> [SOURCE MATERIAL]
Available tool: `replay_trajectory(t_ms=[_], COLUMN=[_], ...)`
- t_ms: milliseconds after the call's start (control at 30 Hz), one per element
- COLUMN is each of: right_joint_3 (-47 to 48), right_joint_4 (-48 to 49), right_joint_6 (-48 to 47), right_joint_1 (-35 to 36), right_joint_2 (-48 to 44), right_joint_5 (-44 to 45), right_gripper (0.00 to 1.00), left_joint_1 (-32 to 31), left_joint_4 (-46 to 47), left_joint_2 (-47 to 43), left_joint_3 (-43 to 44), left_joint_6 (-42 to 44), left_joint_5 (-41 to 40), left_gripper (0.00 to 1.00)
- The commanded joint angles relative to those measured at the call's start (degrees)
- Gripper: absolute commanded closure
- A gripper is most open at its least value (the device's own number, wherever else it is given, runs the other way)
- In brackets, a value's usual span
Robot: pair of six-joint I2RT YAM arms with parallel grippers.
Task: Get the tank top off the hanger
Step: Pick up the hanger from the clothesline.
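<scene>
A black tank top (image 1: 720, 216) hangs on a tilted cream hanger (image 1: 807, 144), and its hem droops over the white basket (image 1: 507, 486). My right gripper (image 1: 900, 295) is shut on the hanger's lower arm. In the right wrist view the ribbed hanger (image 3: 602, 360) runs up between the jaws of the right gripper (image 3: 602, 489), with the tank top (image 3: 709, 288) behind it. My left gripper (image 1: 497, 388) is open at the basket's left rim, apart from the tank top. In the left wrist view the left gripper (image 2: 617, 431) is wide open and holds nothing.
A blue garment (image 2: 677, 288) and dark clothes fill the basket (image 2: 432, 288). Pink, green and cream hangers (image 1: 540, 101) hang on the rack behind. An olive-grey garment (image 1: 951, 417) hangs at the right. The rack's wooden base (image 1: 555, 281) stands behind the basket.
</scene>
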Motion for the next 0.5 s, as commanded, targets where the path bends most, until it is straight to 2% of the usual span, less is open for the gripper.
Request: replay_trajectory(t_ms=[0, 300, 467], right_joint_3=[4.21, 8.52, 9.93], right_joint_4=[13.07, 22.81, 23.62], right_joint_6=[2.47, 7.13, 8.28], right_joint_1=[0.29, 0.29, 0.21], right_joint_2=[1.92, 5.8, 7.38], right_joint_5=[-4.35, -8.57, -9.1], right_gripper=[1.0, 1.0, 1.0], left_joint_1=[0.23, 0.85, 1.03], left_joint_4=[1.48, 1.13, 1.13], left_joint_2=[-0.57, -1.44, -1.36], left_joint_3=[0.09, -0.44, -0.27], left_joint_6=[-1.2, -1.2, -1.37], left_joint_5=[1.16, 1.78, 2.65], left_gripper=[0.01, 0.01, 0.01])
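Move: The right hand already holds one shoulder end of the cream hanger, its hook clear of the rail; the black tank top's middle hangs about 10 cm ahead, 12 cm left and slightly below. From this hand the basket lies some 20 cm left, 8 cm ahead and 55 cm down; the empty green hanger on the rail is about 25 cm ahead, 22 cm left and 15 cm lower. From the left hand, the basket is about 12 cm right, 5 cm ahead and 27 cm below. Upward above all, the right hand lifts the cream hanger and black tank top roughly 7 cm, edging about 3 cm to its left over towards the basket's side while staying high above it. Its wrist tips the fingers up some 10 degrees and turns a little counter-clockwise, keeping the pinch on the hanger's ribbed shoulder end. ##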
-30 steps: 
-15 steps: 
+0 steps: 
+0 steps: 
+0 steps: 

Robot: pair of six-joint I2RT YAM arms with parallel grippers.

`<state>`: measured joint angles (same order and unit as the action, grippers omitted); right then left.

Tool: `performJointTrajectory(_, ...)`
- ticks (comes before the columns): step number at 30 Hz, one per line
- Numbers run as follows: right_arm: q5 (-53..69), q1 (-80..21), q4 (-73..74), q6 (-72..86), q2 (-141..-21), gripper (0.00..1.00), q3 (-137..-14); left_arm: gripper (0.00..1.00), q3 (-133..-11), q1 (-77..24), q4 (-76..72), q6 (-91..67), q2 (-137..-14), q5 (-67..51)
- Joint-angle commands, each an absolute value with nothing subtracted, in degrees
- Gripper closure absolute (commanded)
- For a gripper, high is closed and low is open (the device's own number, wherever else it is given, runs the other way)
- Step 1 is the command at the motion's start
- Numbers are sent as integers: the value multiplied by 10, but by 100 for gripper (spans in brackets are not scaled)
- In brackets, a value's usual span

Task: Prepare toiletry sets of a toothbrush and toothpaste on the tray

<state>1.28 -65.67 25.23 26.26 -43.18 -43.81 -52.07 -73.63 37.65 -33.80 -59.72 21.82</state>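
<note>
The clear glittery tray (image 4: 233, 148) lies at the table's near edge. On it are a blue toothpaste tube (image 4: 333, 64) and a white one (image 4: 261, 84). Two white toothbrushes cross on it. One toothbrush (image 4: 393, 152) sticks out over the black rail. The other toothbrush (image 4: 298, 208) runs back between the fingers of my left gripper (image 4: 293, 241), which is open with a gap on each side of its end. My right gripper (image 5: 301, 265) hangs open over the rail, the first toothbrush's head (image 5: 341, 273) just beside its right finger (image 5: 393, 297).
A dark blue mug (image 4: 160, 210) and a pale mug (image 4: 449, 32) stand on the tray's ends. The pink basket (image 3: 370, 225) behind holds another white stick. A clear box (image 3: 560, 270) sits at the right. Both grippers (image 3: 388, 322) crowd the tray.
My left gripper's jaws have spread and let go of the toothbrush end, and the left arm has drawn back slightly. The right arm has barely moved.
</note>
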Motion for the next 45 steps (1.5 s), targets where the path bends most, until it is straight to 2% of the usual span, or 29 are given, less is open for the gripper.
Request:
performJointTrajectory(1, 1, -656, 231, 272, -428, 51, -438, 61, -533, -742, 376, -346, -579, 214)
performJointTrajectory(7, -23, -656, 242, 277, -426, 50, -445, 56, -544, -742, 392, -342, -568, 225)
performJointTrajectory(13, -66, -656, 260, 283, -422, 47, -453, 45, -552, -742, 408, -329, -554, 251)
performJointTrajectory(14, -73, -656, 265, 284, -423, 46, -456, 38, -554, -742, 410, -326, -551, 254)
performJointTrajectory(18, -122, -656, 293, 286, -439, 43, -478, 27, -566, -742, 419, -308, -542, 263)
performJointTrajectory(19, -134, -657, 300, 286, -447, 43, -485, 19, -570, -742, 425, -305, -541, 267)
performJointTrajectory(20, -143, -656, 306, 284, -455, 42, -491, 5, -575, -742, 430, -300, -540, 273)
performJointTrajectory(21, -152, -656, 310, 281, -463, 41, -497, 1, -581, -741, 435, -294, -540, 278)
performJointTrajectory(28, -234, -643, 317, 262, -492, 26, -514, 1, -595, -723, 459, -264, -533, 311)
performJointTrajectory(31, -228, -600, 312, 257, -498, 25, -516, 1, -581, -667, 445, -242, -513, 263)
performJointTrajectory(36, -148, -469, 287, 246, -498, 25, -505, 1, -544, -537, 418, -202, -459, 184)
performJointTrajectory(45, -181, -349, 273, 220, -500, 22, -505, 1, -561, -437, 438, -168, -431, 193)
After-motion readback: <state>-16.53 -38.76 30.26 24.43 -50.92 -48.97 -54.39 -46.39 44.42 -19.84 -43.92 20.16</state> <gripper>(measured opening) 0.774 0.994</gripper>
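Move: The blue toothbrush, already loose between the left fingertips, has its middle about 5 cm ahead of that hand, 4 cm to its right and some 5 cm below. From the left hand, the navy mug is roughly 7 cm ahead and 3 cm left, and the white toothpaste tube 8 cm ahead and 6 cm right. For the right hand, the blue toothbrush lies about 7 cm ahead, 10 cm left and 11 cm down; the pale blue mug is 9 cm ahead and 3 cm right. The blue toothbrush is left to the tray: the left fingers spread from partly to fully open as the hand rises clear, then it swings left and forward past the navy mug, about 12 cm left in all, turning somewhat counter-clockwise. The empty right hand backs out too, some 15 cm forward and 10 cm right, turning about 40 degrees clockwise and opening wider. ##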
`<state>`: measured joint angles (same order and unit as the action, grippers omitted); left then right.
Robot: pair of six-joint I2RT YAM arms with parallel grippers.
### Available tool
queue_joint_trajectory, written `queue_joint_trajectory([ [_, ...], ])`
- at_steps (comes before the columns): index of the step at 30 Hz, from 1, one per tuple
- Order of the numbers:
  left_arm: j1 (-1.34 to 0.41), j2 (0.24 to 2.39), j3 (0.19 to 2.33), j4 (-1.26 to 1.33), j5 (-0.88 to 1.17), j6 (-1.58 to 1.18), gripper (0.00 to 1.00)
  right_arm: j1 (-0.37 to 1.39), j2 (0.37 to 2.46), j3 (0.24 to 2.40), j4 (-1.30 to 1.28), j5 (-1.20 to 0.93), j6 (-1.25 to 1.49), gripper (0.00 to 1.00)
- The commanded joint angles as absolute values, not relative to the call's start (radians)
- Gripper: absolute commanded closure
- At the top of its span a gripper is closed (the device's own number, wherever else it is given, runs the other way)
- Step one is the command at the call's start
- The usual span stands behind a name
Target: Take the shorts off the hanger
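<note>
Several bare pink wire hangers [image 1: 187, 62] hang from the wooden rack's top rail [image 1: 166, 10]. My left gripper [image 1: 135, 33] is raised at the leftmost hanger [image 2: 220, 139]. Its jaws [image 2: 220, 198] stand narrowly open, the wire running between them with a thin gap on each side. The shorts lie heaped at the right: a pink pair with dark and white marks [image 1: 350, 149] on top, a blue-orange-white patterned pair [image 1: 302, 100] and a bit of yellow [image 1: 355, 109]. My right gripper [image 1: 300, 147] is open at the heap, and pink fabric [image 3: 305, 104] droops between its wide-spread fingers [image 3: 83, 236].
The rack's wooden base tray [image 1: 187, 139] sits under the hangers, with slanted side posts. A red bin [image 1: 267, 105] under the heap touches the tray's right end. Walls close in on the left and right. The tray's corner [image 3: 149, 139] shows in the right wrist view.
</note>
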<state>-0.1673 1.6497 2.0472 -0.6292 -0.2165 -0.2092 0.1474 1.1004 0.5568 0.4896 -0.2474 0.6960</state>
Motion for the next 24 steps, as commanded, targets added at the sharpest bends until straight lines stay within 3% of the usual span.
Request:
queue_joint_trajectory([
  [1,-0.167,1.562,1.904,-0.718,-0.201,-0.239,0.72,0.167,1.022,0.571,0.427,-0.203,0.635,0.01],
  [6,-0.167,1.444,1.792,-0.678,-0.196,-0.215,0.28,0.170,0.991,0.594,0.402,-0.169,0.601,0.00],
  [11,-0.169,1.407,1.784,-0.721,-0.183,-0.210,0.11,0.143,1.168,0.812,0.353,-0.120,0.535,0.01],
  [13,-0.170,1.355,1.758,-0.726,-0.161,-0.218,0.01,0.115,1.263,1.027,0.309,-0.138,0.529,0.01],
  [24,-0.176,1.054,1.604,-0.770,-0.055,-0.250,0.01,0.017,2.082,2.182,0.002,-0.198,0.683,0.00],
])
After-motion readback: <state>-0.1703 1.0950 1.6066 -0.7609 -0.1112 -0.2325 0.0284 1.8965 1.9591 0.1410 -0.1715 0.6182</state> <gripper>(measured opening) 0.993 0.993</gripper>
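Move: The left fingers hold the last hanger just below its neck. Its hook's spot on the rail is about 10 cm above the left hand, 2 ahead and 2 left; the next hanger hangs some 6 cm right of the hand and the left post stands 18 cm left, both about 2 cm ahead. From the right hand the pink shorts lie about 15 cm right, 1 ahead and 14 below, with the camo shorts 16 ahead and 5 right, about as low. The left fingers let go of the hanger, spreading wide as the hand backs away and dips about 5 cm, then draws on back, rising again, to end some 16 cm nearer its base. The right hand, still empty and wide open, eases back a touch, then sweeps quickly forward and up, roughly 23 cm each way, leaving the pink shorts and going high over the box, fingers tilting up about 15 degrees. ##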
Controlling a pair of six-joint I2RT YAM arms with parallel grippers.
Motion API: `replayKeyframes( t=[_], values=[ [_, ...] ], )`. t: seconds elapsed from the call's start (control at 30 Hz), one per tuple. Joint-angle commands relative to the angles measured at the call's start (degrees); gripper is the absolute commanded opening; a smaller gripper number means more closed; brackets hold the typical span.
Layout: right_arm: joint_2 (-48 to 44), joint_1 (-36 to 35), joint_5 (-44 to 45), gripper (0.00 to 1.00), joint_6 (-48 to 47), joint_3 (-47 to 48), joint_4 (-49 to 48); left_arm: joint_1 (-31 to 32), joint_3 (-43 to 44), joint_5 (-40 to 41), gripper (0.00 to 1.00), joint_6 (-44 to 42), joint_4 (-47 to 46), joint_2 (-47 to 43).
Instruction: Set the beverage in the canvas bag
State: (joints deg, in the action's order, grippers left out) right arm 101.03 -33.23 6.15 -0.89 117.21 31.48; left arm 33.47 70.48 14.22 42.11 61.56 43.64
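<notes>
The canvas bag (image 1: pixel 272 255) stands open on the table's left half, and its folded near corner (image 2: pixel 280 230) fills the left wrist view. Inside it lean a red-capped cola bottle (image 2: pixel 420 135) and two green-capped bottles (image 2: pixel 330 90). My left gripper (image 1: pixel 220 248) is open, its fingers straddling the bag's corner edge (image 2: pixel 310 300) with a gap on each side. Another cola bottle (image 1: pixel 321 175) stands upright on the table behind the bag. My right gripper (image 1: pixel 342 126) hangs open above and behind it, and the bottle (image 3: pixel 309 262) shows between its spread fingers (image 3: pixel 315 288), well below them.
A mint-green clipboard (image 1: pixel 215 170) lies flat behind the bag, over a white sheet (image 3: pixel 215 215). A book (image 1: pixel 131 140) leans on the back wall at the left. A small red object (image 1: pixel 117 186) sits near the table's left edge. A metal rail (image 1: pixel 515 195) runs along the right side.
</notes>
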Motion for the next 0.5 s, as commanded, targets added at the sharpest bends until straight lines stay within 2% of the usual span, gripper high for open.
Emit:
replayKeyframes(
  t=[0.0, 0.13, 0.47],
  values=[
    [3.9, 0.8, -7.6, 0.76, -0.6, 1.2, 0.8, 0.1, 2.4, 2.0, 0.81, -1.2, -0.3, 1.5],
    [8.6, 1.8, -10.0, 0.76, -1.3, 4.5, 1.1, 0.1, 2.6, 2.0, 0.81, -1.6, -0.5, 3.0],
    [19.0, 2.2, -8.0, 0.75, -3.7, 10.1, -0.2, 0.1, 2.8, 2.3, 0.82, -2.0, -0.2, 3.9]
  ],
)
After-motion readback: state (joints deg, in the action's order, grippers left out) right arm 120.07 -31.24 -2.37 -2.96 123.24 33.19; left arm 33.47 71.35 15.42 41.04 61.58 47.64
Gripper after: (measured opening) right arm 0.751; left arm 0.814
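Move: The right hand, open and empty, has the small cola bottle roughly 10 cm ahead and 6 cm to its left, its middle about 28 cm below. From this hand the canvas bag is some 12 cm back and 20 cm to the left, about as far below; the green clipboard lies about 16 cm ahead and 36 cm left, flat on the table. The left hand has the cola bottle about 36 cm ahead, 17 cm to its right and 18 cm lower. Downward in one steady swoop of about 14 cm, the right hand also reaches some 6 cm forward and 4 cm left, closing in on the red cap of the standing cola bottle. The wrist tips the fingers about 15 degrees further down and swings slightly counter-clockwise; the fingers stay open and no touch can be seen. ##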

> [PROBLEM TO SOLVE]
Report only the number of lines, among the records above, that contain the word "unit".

> [WRITTEN ANSWER]
2